Mt. Savage Locomotive Works


In the 1840's, the United States looked to British imports for its high-tech transportation needs. From a handful of imported locomotives, American firms quickly adopted the designs to the uniquely different requirements of the roads in the states. Mass production of rail was another problem. The Baltimore & Ohio Railroad was built from Baltimore to Cumberland, Maryland, using imported rail, because the material could not be obtained locally. A little-known operation in the backwoods of Allegany County, Maryland, was to change that, and break the monopoly the British had on rail production. The integrated manufacturing center at Mount Savage, with its associated transportation infrastructure, represented the very cutting edge of the Industrial Revolution in America, and rivaled the best in the world.

Mt. Savage is located in Allegany County, Maryland, some ten miles from Cumberland. Stand in downtown Mt. Savage today, and it is hard to appreciate that 150 years ago, this was the functional equivalent of Silicon Valley. The key recognizable feature today in Mt. Savage is the brickyard, the third component of a once-thriving, vertically integrated manufacturing center. Mt. Savage, for all its remoteness, was the site of collocated deposits of coal, iron ore, and fireclay. With the proper clay, bricks can be built to line the furnaces. Coal can be coked into an excellent fuel, mostly pure carbon with few impurities to interfere with the iron production. Limestone was also readily available in the vicinity, to provide a flux to remove impurities from the molten iron. The juxtaposition of all of these elements ensured an early success for the entrepreneurs who could bring the pieces together with adequate financing, and a ready work force.

Of primary importance to any manufacturing of the time was a ready source of raw materials.

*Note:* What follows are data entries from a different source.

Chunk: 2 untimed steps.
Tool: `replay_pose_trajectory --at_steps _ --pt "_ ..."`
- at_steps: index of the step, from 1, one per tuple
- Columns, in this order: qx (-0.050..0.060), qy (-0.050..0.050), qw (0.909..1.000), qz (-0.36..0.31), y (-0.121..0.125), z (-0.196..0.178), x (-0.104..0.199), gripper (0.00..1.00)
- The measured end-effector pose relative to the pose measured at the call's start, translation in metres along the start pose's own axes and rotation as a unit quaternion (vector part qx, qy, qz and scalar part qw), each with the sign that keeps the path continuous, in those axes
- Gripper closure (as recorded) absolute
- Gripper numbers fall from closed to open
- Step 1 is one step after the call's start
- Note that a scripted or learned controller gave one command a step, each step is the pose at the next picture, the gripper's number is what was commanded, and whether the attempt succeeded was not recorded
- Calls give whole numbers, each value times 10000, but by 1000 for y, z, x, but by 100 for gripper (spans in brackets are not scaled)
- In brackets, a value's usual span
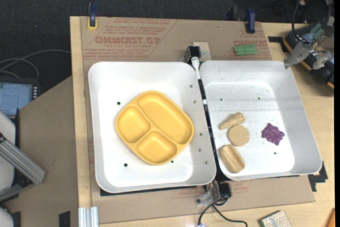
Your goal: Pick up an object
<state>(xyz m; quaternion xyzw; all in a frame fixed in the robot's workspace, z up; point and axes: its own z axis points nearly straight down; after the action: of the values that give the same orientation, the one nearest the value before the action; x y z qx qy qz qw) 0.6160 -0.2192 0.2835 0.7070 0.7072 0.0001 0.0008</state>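
Note:
The right white bin (249, 85) holds several small things near its front left. A tan, croissant-like piece (232, 120) lies just above a round tan disc (239, 135). A tan loaf-shaped piece (231, 159) sits near the front wall. To the right of the disc lies a purple grape cluster (272, 134). In the left white bin (101, 114) a yellow divided plate (154, 126) rests flat near the middle.
A small green object (245, 50) lies on the cardboard behind the right bin. Blue clamps (92, 14) hold the board's back edge. Cables and gear (313, 53) crowd the right edge past the bin. The back half of the right bin is bare.

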Motion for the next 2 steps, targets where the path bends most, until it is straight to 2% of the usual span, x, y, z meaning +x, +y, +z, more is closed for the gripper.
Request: replay_pose_trajectory --at_steps 1,2 --pt "93 39 9999 6 -48 184 22 0" --pt "32 41 10000 12 -121 199 1 0"
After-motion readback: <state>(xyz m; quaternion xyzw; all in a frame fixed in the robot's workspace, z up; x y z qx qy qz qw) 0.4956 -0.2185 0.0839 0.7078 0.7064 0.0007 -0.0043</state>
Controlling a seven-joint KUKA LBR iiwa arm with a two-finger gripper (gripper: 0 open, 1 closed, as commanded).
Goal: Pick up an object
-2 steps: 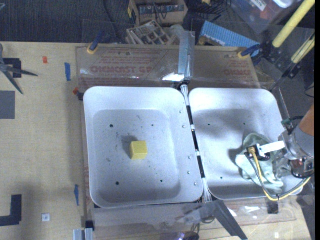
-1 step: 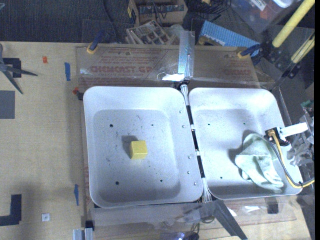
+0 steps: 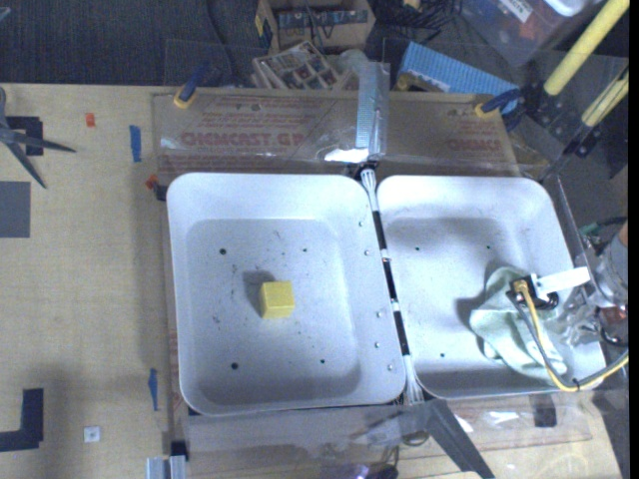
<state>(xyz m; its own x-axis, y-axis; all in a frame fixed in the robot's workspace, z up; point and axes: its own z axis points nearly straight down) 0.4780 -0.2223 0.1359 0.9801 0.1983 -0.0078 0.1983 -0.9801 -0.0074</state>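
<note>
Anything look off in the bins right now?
Nothing broken or spilled. The pale cloth in the right bin lies crumpled, with the hand over it. The yellow block sits alone in the left bin.

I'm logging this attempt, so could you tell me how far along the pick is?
Done: the pincer is down in the right bin, at the pale cloth. In hand: I cannot tell whether it has gripped the cloth, which lies on the bin floor. Left: lifting something. The yellow block sits untouched in the left bin.
</note>
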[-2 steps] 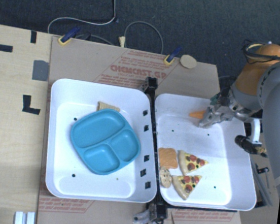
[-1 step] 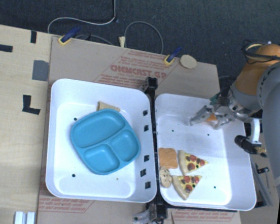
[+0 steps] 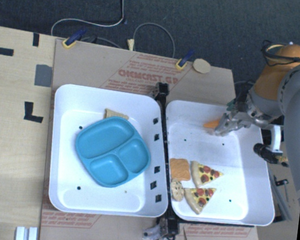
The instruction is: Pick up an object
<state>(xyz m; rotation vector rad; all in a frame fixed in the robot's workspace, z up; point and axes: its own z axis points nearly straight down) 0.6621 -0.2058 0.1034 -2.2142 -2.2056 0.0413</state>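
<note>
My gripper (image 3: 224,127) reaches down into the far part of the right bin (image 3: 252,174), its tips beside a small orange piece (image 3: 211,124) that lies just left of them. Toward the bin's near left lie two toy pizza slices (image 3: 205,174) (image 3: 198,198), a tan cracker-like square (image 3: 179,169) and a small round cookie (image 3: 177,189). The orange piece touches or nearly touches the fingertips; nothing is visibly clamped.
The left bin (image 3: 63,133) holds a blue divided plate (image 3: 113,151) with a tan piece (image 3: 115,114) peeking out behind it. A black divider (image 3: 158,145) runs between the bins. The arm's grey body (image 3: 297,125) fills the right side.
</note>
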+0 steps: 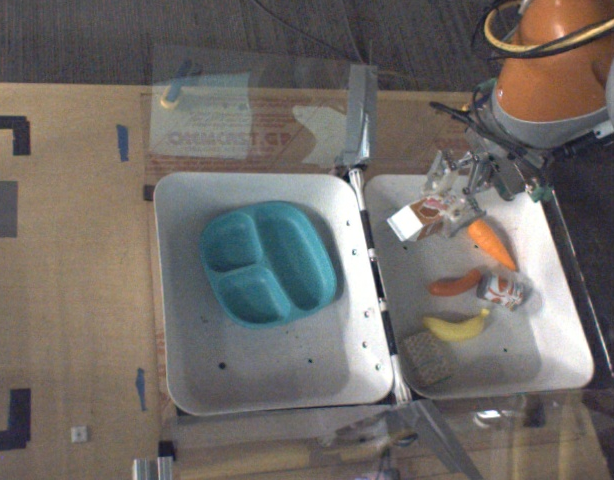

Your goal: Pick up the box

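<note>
White and brown, the box point(424, 218) lies in the right bin point(562, 353) beside the carrot point(491, 244), the claw point(453, 190) at its upper edge, grip state unclear; likely the grasping step, needing a firm close, then lift.

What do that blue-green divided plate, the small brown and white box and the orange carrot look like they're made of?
The teal divided plate looks like moulded plastic: one even colour, smooth rounded compartments, a soft sheen. The small brown and white box seems to be printed cardboard, with flat faces and sharp folded edges. The orange carrot is probably a plastic toy, given its uniform colour and smooth surface, though the view is too coarse to be sure.
</note>
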Motion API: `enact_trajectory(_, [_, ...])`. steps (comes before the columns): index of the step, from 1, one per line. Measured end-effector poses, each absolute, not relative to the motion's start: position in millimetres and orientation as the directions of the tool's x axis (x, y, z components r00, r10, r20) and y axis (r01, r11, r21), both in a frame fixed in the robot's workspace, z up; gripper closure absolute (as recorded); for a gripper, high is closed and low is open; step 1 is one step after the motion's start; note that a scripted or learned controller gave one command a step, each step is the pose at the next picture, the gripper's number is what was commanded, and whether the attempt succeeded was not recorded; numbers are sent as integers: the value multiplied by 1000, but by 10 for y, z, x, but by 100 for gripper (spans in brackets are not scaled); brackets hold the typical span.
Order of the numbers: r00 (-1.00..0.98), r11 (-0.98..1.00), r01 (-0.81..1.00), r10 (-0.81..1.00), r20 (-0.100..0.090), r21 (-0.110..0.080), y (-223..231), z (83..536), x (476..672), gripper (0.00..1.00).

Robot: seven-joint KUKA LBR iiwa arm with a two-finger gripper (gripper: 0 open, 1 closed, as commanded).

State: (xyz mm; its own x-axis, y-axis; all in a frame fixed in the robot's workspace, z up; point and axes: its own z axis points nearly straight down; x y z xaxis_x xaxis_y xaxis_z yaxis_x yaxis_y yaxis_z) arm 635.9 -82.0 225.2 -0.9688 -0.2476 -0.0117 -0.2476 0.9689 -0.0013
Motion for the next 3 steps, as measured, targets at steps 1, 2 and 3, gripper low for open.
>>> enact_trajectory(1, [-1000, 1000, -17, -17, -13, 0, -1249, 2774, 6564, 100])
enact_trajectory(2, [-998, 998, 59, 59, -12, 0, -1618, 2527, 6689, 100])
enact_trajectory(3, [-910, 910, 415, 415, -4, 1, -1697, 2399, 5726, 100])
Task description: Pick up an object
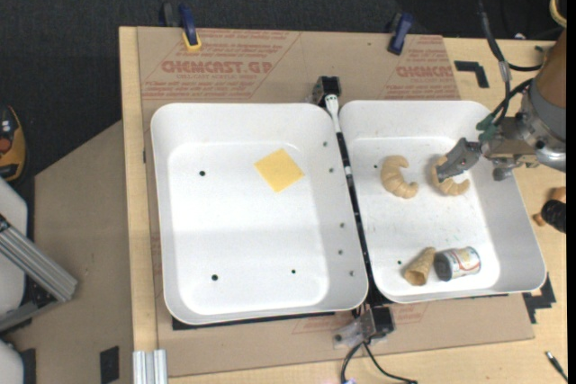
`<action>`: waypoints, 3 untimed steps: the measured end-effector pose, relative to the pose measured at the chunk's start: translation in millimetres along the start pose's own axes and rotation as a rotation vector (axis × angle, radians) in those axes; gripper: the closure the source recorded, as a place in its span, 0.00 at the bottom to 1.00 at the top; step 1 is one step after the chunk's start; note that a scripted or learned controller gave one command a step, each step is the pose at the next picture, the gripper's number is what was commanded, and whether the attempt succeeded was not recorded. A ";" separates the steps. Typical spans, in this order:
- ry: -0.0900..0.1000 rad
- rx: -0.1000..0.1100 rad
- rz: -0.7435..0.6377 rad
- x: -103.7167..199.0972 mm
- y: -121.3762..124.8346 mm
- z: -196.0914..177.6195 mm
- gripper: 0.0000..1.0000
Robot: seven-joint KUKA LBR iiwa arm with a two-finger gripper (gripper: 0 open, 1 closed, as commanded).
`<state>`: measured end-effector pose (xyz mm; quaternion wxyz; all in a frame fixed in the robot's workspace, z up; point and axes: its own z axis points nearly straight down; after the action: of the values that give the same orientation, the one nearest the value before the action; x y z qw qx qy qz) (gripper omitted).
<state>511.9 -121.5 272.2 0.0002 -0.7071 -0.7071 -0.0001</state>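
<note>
one croissant (450, 179) under tool (462, 156), right bin (504, 117).

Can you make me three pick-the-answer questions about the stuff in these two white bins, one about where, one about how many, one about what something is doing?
1. Where is the yellow square?
A. In the left bin
B. In the right bin
C. On the cardboard outside the bins

2. How many curved croissant-shaped pieces lie in the upper part of the right bin?
A. Two
B. Five
C. None

3. How is the small can lying?
A. Standing upright
B. On its side
C. Stacked on the yellow square

Answers:
1. A: the yellow square lies alone on the floor of the left bin.
2. A: one croissant piece lies apart, and a second is right at the gripper, in the right bin.
3. B: the can lies on its side, its dark end facing a small tan cone.
</note>
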 end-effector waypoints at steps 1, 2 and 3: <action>0.002 0.008 0.000 5.3 6.8 118.4 0.00; -0.001 -0.005 -0.004 21.0 70.4 173.8 0.00; -0.002 -0.005 -0.001 -5.1 105.9 187.7 0.00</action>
<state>617.8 -126.5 84.5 -0.0024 -0.7067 -0.7075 -0.0009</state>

This, as we shall see, was not a problem at Mt. Savage. The second issue of importance is an adequate transportation infrastructure. The late recognition of this problem forced the demise of the earlier Georges Creek Coal & Iron Company. Learning from this, the Mt. Savage company built their rail line to connect with the Baltimore & Ohio (B&O) Railroad. In the twenty years before the civil war, the railroads provided the necessary impetus for the development of heavy industrial manufacturing in America, both as a ready customer, and as a transportation resource for raw materials and finished goods.

As in other locations, the earliest shortline railroads in Allegany County were constructed by the coal and iron mining companies. They were necessary to build, because the companies required a way to move products to market from the extraction or production site. Transportation involved the B&O railhead or the Chesapeake and Ohio (C&O) canal terminus at Cumberland. The earliest railroads were the Mt. Savage Rail Road, built by the Mt. Savage Coal & Iron Co. in 1845, the Eckhart, built in 1846 by the Maryland Mining Company, and the Georges Creek, built in 1853 by the Georges Creek Coal & Iron Co. These would all be eventually absorbed into the Cumberland & Pennsylvania Railroad, and from there into the Western Maryland Railway, Chessie, then CSXT.